Database of Interacting Proteins (DIP)

Content
- Description: protein interaction database

Contact
- Research center: University of California, Los Angeles
- Authors: David Eisenberg
- Primary citation: Xenarios, & al. (2002)
- Release date: 2002

Access
- Website: http://dip.doe-mbi.ucla.edu

Miscellaneous
- License: CC BY-ND 3.0

= Database of Interacting Proteins =

Database of protein interactions

The Database of Interacting Proteins (DIP) is a biological database which catalogs experimentally determined interactions between proteins. It combines information from a variety of sources to create a single, consistent set of protein–protein interactions. The data stored within DIP have been curated, both manually, by expert curators, and automatically, using computational approaches that utilize the knowledge about the protein–protein interaction networks extracted from the most reliable, core subset of the DIP data. The database was initially released in 2002. As of 2014, DIP is curated by the research group of David Eisenberg at UCLA.

DIP can be searched through its web interface; searches may be based on the interactions described in a selected journal article, or interactions supported by experimental evidence, amongst others.

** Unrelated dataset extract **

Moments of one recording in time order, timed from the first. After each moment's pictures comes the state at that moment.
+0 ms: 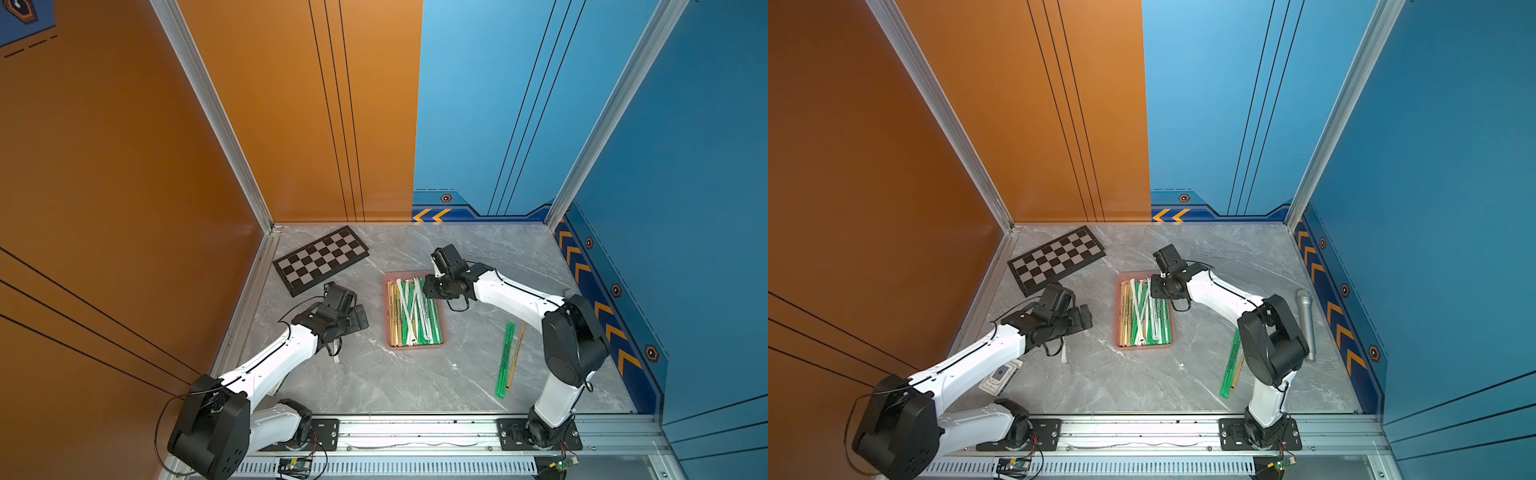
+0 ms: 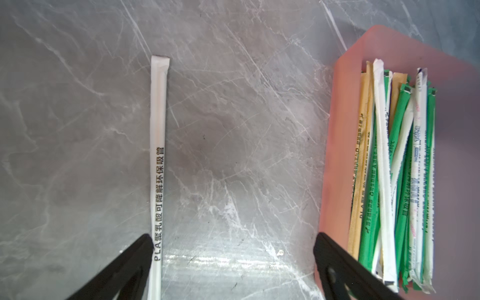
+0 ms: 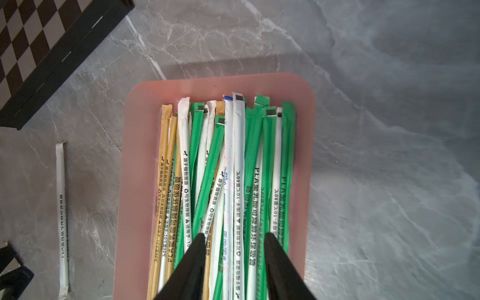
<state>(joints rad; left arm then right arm) -0.43 1.20 0.69 -0.50 -0.13 -0.69 0.58 1.76 1.29 -0.52 -0.02 0.53</state>
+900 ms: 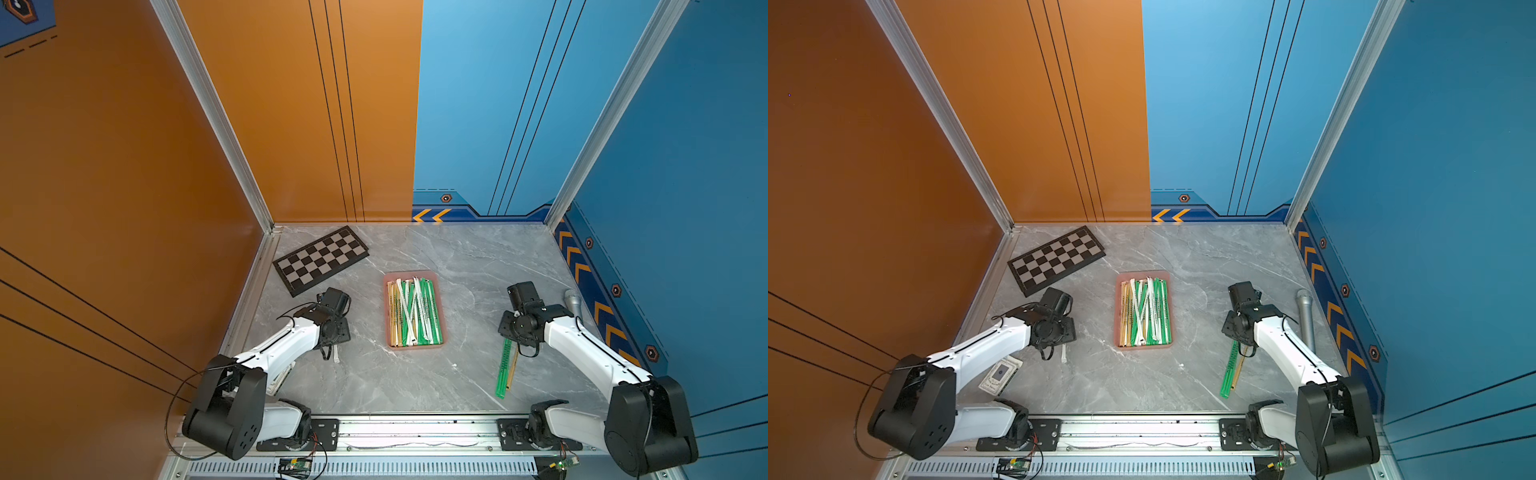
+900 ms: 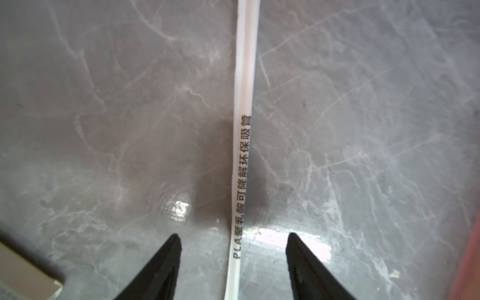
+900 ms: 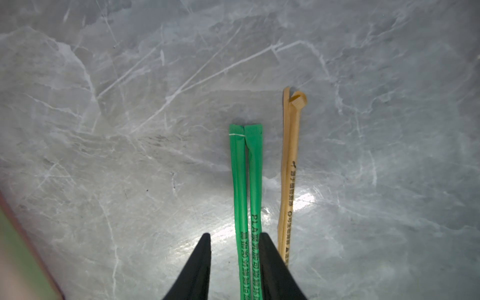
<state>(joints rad) -0.33 1.34 0.68 -0.61 -0.19 -0.60 0.18 1.24 0.72 -0.72 0.12 0.60</state>
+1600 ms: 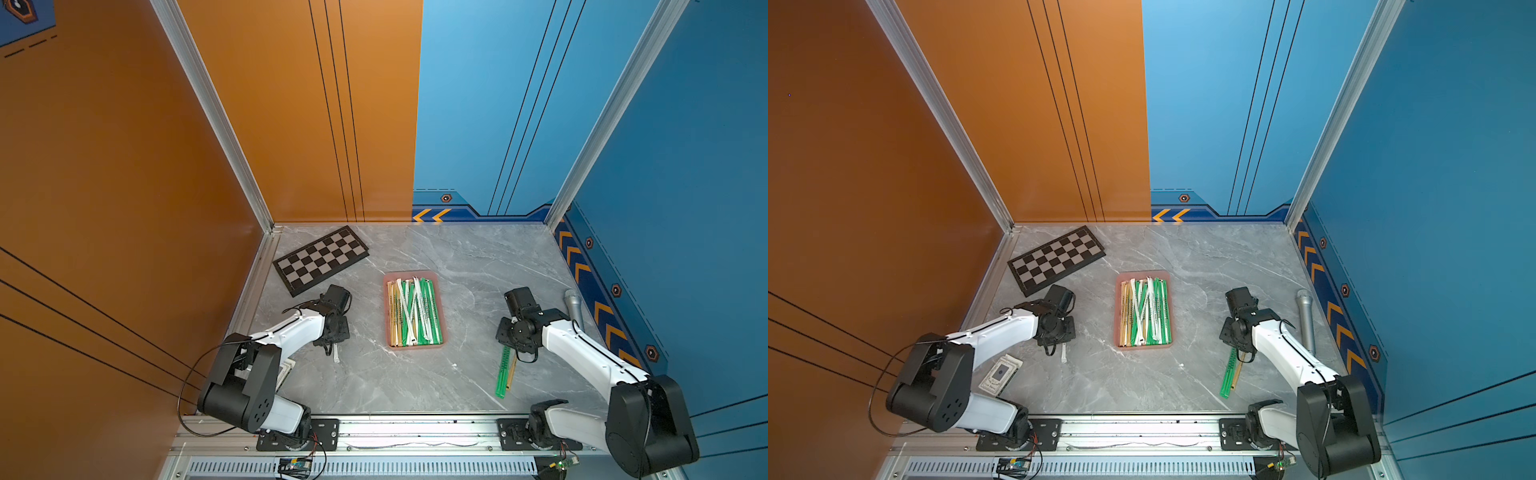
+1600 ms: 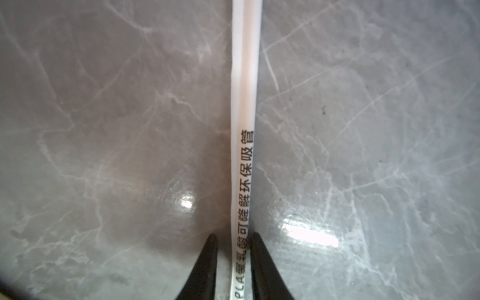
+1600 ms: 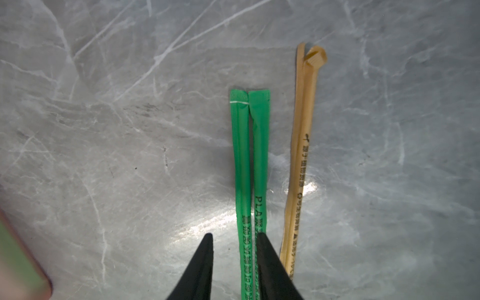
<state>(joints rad) -0.30 1.46 0.72 -0.58 -0.16 -0.56 0.20 1.23 0.67 -0.72 0.09 0.63</state>
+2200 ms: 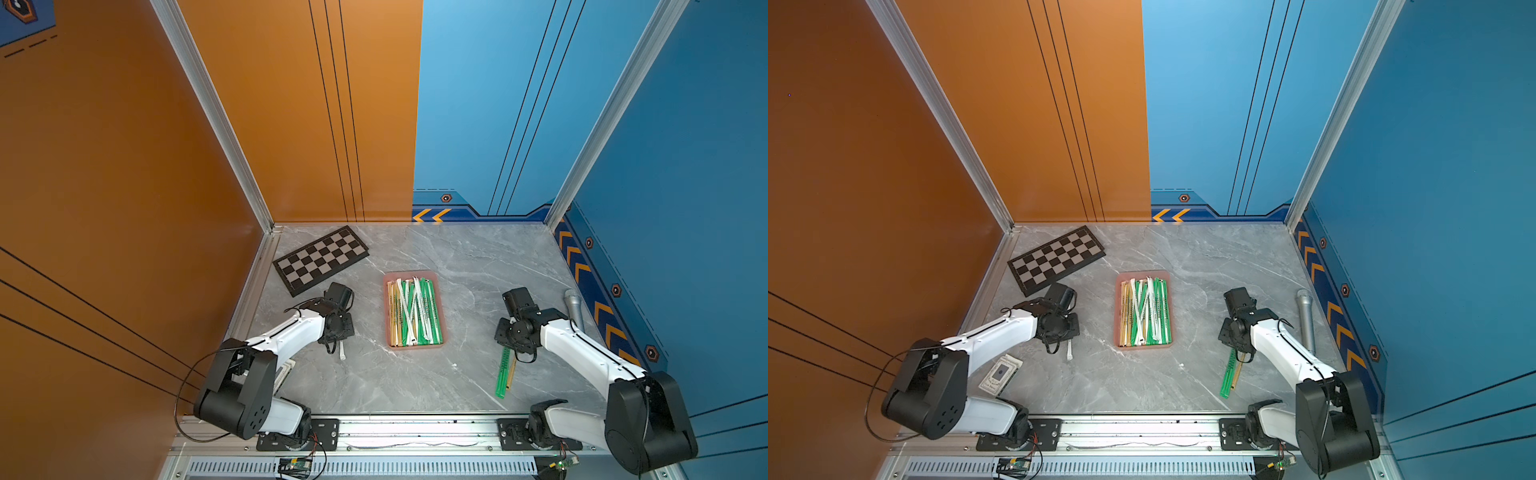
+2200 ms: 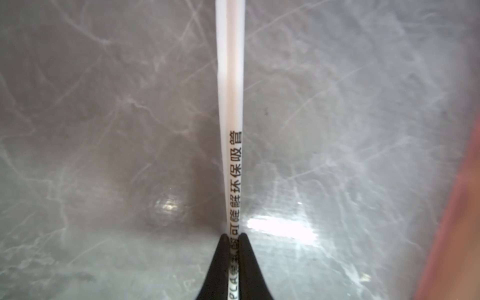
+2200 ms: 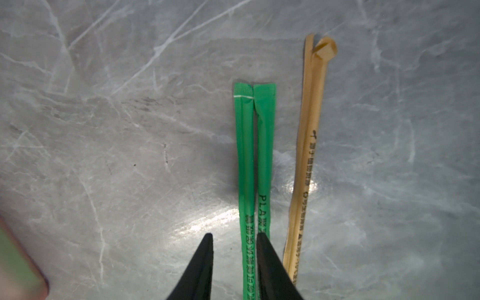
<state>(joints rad) -0.35 1.40 0.75 -0.57 -0.09 -0.59 0.21 1.25 0.67 -0.72 0.09 0.63</state>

DIP is a member of the International Molecular Exchange Consortium (IMEx), a group of the major public providers of interaction data. Other participating databases include the Biomolecular Interaction Network Database (BIND), IntAct, the Molecular Interaction Database (MINT), MIPS, MPact, and BioGRID. The databases of IMEx work together to prevent duplications of effort, collecting data from non-overlapping sources and sharing the curated interaction data. The IMEx consortium also worked to develop the HUPO-PSI-MI XML format, which is now widely implemented.

All of the information within DIP is freely available under a Creative Commons BY-ND 3.0 license.